Mein Tipp besorgt euch Messumformer die direkt in den Fühlerkopf eingebaut werden können und fahrt mit 20mA Signal in eure Auswertung, 
hatten sowas auch an einem Induktions Schmelzofen mit 2 MW mit Temperaturschwankungen im Bereich von 15°C +-.


lg


----------



## SchneiderCC (1 Dezember 2015)

Bei Siemens gabs mal einen FAQ 
[h=1]"Wie können Sie bei der Verwendung von Infrarot-Keramikstrahlern und hohen Temperaturen Messwertschwankungen vermeiden?"
[/h]https://support.industry.siemens.com/cs/document/17444941/wie-k%C3%B6nnen-sie-bei-der-verwendung-von-infrarot-keramikstrahlern-und-hohen-temperaturen-messwertschwankungen-vermeiden?dti=0&lc=de-DE

Vielleicht betrifft dich das ja, als ich das Problem mal haate half ein tausch der Baugruppe gegen eine Protentialfreie.


----------



## WVS (6 Januar 2016)

gorx schrieb:


> Wir betreiben einen elektrisch Beheizten Ofen (Thyristor Steuerung, 1050C°).
> Allerdings wird bei 1050C° sporadisch Übertemperatur gemeldet. Es sind 4 Messstellen und alle spielen Verrückt. Die "Störung" steht meist nur für ~1 Sekunde an, danach ist die Messung wieder Normal.
> 
> Ich vermute, dass eine Spannung in die Themoelemente induziert wird. Die Ausgleichsleitung ist einseitg geerdet.
> ...



1. Schirm beidseitig auflegen, mind. 10qmm Erdung als Ausgleichsleitung. Verlegung in geerdetem Metallrohr ist auch sehr hilfreich.

2. Abstand halten zu Leitungen, die Störungen einstreuen könnten (Leistungskabel, aber auch Kabel von Magnetventilen u.ä.). MIN. 20 cm, besser mehr.
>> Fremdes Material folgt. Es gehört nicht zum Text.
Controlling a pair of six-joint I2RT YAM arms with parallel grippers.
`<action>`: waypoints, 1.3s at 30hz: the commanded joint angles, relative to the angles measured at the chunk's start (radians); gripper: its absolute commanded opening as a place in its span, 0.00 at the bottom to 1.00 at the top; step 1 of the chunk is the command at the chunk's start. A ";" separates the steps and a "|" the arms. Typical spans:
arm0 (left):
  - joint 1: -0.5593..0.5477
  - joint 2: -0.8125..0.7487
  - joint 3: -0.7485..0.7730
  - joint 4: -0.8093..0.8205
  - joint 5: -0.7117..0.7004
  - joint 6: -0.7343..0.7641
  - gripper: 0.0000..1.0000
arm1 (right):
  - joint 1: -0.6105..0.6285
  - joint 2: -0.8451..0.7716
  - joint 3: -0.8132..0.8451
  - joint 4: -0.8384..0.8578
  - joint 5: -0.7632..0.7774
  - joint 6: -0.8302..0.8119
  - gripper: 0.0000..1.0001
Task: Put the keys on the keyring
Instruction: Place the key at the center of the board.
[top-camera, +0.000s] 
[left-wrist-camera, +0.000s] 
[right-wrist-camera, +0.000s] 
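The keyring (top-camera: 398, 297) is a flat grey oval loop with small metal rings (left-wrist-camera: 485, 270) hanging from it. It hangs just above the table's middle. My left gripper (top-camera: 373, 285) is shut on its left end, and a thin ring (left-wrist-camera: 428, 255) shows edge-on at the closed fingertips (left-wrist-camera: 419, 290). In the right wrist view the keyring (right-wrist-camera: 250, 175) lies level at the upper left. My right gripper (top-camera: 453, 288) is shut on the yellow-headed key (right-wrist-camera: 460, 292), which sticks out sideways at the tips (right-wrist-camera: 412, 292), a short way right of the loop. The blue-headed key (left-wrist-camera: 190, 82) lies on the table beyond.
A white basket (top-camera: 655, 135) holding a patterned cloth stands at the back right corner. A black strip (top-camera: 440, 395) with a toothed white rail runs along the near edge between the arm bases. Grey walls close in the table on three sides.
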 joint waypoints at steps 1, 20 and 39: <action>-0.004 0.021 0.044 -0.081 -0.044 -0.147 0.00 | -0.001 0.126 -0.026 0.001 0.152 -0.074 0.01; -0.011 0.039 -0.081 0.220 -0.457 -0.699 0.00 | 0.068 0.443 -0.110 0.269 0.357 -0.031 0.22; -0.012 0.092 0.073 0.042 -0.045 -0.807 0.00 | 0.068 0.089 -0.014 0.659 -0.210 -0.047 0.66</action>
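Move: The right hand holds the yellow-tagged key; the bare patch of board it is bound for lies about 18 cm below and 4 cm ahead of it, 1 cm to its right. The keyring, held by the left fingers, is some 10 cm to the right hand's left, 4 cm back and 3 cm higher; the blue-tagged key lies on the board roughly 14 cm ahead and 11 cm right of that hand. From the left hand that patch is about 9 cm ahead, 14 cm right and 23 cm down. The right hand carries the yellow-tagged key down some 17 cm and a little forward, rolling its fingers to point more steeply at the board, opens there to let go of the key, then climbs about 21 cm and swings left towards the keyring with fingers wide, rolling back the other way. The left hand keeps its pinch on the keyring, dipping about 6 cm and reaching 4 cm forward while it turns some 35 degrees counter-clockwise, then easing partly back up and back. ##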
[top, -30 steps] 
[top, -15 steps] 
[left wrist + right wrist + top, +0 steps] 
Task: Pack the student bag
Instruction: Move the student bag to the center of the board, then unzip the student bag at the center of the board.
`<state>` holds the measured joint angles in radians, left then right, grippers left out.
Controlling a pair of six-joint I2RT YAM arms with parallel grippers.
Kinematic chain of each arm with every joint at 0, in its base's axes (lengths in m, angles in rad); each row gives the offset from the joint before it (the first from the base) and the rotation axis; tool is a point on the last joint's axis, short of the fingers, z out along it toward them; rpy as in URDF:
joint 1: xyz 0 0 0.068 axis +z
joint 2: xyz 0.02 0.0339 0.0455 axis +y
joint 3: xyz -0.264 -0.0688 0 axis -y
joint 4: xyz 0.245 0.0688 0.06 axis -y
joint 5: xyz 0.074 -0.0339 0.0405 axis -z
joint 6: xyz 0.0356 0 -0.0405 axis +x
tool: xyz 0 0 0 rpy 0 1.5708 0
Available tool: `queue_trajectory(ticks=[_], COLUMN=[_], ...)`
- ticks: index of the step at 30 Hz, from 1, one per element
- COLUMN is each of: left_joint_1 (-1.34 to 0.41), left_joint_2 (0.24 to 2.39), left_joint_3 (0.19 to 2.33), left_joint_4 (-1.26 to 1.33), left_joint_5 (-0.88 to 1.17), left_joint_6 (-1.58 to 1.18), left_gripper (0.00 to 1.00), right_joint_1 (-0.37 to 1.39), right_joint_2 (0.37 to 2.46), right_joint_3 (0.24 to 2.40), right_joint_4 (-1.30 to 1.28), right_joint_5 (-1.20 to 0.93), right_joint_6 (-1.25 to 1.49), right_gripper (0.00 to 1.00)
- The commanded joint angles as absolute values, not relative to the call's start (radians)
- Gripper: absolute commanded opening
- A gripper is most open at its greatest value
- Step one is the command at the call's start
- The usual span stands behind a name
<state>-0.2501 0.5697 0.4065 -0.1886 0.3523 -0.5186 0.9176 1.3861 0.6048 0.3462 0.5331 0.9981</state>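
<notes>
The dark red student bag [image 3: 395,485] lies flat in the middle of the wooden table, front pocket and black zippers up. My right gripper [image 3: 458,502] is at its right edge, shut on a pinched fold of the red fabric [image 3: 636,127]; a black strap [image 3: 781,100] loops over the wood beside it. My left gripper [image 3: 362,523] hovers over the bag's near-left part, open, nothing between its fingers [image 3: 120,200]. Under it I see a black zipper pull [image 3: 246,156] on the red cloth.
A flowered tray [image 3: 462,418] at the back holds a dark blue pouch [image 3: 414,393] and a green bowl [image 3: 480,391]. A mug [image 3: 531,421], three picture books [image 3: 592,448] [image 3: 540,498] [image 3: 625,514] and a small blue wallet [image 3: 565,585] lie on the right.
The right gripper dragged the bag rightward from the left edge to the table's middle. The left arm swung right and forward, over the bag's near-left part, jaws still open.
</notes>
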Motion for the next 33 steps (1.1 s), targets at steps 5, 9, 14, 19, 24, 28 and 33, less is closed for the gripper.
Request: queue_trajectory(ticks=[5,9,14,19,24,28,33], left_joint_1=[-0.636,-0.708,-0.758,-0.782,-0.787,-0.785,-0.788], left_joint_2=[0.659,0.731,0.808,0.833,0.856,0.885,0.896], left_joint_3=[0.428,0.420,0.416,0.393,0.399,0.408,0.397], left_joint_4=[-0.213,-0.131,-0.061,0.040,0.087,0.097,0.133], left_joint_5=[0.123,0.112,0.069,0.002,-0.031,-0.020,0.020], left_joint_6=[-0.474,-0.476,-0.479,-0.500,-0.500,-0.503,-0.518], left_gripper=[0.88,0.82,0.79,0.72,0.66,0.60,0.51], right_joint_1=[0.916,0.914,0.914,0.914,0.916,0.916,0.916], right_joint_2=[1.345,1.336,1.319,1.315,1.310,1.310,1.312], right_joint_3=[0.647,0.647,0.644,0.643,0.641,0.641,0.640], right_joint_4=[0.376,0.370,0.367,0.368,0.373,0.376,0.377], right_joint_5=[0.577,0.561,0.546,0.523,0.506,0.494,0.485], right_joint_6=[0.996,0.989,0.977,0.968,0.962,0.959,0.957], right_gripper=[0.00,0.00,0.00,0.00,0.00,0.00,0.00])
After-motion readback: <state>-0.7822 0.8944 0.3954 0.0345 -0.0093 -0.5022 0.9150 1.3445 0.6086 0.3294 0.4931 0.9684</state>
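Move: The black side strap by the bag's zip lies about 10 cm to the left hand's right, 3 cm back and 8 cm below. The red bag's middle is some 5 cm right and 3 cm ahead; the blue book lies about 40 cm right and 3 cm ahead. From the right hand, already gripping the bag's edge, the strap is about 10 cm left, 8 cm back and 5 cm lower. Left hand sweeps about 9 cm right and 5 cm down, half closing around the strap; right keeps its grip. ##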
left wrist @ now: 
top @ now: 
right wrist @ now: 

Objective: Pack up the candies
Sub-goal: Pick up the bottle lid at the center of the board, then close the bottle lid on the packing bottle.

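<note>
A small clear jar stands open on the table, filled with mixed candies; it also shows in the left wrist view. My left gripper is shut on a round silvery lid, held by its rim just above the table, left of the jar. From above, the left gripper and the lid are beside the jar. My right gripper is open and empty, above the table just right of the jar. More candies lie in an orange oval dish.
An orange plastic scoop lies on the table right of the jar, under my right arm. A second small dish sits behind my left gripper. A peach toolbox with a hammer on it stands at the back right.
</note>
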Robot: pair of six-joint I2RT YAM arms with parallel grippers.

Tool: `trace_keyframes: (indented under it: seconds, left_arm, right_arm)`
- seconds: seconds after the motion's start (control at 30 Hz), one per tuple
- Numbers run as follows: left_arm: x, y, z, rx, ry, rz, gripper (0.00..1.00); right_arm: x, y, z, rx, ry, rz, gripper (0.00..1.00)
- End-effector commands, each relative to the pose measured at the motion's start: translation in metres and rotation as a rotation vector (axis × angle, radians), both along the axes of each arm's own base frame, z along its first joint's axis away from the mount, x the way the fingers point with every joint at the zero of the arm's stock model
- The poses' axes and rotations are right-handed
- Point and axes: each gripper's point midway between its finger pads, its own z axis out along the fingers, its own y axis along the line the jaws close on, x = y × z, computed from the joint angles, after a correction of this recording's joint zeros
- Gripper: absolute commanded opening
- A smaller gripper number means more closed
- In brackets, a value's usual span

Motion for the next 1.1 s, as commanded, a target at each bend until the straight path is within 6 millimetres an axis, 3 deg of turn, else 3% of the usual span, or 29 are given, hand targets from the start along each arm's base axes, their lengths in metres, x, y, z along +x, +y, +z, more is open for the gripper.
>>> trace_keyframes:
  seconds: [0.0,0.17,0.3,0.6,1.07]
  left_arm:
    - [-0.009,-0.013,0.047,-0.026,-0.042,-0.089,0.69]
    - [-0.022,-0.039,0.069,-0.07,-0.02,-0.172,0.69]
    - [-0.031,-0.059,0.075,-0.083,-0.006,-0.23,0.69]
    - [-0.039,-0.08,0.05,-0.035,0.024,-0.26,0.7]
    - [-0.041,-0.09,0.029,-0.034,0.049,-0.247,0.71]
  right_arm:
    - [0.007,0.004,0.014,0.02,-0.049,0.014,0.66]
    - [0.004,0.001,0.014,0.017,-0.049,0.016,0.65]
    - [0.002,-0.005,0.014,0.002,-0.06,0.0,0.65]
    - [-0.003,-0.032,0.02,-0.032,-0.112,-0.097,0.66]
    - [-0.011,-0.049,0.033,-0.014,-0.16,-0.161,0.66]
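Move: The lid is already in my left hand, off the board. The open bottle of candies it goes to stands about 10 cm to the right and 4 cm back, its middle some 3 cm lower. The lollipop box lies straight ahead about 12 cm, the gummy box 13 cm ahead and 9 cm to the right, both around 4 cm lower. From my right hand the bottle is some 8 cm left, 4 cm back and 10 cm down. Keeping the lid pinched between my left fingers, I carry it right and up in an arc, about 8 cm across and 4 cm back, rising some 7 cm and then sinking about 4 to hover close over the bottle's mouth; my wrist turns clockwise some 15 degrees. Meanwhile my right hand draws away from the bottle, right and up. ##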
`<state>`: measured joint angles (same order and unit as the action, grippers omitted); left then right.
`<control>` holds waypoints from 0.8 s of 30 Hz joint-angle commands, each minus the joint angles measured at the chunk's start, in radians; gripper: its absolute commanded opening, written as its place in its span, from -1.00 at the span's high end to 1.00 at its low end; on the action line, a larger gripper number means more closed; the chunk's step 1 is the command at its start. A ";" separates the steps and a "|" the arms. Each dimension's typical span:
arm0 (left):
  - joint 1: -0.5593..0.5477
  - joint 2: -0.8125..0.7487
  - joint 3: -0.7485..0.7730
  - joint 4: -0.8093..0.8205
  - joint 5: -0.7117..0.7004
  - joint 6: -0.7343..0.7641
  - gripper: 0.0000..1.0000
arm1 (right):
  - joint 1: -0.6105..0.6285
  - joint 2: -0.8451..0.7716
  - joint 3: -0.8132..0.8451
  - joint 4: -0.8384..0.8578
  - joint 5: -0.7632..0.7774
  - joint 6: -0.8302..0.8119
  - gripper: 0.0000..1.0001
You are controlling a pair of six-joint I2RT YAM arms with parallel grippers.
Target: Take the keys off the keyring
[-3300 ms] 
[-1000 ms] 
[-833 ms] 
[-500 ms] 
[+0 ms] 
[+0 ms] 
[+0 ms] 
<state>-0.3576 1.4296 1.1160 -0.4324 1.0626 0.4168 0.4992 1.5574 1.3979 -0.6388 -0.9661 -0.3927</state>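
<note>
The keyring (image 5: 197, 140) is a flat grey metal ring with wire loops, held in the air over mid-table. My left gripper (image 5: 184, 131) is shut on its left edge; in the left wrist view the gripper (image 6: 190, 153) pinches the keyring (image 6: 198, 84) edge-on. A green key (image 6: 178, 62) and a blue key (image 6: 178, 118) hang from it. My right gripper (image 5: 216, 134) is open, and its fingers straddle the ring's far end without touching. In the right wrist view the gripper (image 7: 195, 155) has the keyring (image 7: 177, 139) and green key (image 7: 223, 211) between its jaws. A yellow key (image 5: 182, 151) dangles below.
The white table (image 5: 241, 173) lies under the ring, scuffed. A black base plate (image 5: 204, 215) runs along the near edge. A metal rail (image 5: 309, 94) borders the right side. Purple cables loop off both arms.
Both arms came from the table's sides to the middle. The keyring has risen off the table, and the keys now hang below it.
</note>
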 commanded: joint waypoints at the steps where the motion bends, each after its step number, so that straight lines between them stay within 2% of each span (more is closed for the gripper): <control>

3. Wenn möglich, das Signal filtern, z.B. Tiefpass in der Auswertesoftware.


----------



## borromeus (6 Januar 2016)

siehe folgendes Post... (da gabs ein Problem beim editieren)


----------



## borromeus (6 Januar 2016)

kurzfristig den Alarm 5s verzögern und dann forschen.
Meist schaltet sich da irgendwo ein Motor ein, meistens ist es ein FU.
Hatte das schon öfters, da ist meist bei einem FU der Schirm von einem Kabel nicht vorhanden, oder nicht, oder falsch aufgelegt.
Das blöde daran ist, das Ding kann auch 100m weit entfernt sein.

Wenn Geld keine Rolle spielt würde ich #2 anstreben. Diese mV Signale sind eben ein Jammer.


----------



## WVS (6 Januar 2016)

Hallo borromeus, wenn du mit "#2" mein "2." meinst, das war nicht als Auswahl gedacht! Alle 3 Punkte sollten durchgeführt werden.


----------



## borromeus (6 Januar 2016)

WVS schrieb:


> Hallo borromeus, wenn du mit "#2" mein "2." meinst, das war nicht als Auswahl gedacht! Alle 3 Punkte sollten durchgeführt werden.



Nein ich meinte den Beitrag #2

http://www.sps-forum.de/elektronik/...-induktion-wie-erden-schirmen.html#post603943


----------